=== What you are asked to do ===
Write out every line below again exactly as it stands, skipping each image.

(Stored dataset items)
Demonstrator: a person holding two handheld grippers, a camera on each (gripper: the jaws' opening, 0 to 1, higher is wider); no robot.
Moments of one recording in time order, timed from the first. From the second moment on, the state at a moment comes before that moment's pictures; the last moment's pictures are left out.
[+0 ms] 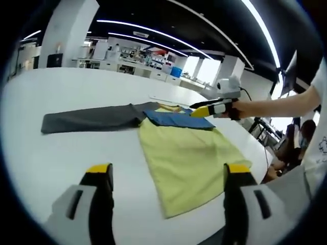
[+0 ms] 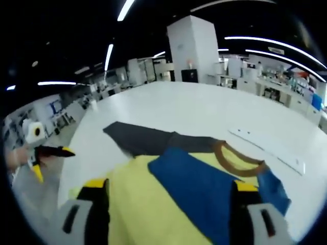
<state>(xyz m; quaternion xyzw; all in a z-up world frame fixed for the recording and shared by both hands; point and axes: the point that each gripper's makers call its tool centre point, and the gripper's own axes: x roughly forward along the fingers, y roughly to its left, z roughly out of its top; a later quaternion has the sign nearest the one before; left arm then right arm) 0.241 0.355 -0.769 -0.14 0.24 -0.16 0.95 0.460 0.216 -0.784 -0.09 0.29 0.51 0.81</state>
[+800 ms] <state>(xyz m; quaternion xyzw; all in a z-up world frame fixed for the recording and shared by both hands) 0.267 0.392 -0.756 -0.19 0.20 -0.11 0.95 0.450 0.109 -0.760 -0.02 0.27 0.44 0.86</state>
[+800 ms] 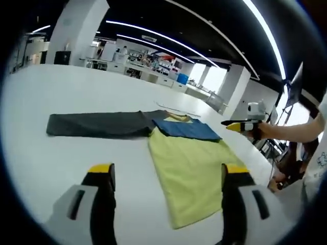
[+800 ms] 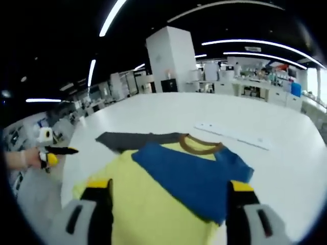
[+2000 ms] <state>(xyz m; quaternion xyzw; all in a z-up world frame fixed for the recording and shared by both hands) 0.319 0.599 -0.813 -0.24 0.21 0.14 0.94 0.409 0.066 -0.725 0.09 0.26 0.42 0.86</state>
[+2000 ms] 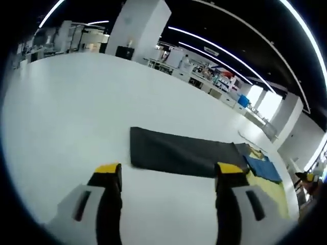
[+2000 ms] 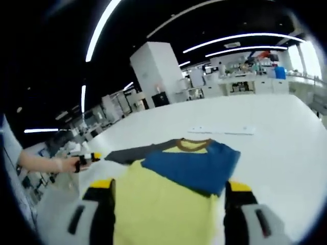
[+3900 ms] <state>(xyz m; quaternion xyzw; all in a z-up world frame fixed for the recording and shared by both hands) 0.386 0.587 -0.737 -0.28 0.13 0.06 0.95 0.366 0.040 -0.735 0.16 0.29 0.40 0.86</state>
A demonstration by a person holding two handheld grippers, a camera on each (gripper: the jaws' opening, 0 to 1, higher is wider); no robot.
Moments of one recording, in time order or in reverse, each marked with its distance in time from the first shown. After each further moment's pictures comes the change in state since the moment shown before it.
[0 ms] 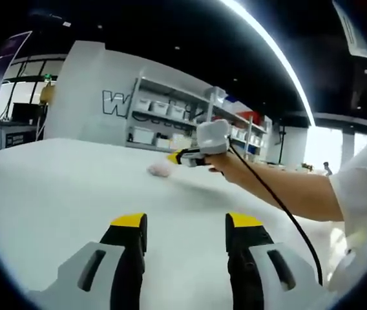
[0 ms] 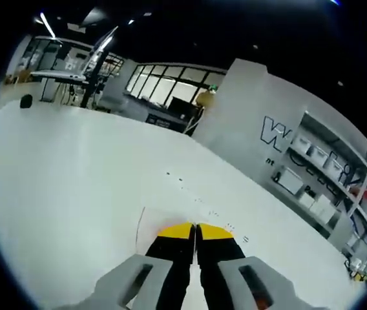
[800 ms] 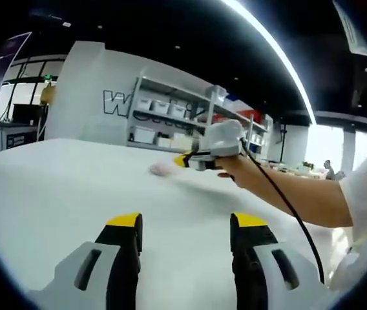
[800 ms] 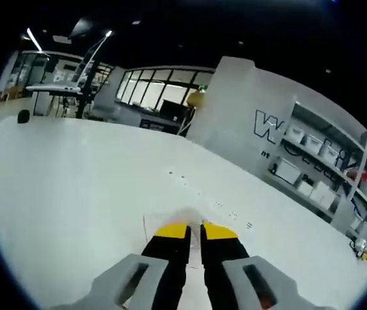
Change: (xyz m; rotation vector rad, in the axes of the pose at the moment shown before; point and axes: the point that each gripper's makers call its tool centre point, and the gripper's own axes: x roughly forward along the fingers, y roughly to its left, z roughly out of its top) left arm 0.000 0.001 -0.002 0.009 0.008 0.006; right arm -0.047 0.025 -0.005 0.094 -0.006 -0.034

=== Expected output ===
Demonstrator: a person holding two handheld grippers, a camera on each (gripper: the jaws' opening, 0 to 1, higher is wider); no robot.
Moments of one recording in time order, timed from the first. From the second moment on, the state at a moment comes before that moment's pictures; the last moment's pictures are left out.
[+0 ms] 
[+0 ms] 
<state>(xyz m; quaternion xyzw; all in a z-up world frame fixed for the recording and shared by both hands; point and axes: the point that each gripper's makers call its tool centre point, and the gripper's own axes: x roughly forward along the fingers, y roughly to its left, z roughly out of its top; a later quaternion has the sign nearest the one before; left arm then right arm) 0.241 0.355 -0.769 -0.14 0.24 -0.16 0.95 0.460 0.216 -0.784 -0.09 0.29 0.51 0.81</state>
[+800 ms] <state>(xyz m; quaternion xyzw; all in a z-up world frame fixed for the recording and shared by both hands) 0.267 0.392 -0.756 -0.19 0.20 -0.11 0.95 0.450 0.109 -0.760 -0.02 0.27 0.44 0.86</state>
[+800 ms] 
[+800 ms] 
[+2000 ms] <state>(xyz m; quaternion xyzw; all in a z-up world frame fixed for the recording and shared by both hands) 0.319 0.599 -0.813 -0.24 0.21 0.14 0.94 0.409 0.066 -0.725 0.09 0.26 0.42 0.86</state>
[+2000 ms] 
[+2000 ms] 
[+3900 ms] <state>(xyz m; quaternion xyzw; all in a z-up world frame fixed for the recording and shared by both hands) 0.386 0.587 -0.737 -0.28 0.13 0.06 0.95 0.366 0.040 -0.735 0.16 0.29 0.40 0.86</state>
A demonstration by a person holding two handheld grippers, a camera on each (gripper: the jaws' opening, 0 to 1, higher is wider); no robot.
Moments of one recording, in time order or in reverse, each marked with its distance in time from the first shown. After each further moment's pictures comes the change in state since the moment shown before it.
[0 ms] 
[0 ms] 
[800 ms] 
[800 ms] 
Change: (xyz m; rotation vector rad, in the axes of the pose at the moment shown before; point and axes: the point that each gripper's makers call its tool centre point, and the gripper's own axes: x roughly forward along the fingers, y roughly to its left, z roughly out of its top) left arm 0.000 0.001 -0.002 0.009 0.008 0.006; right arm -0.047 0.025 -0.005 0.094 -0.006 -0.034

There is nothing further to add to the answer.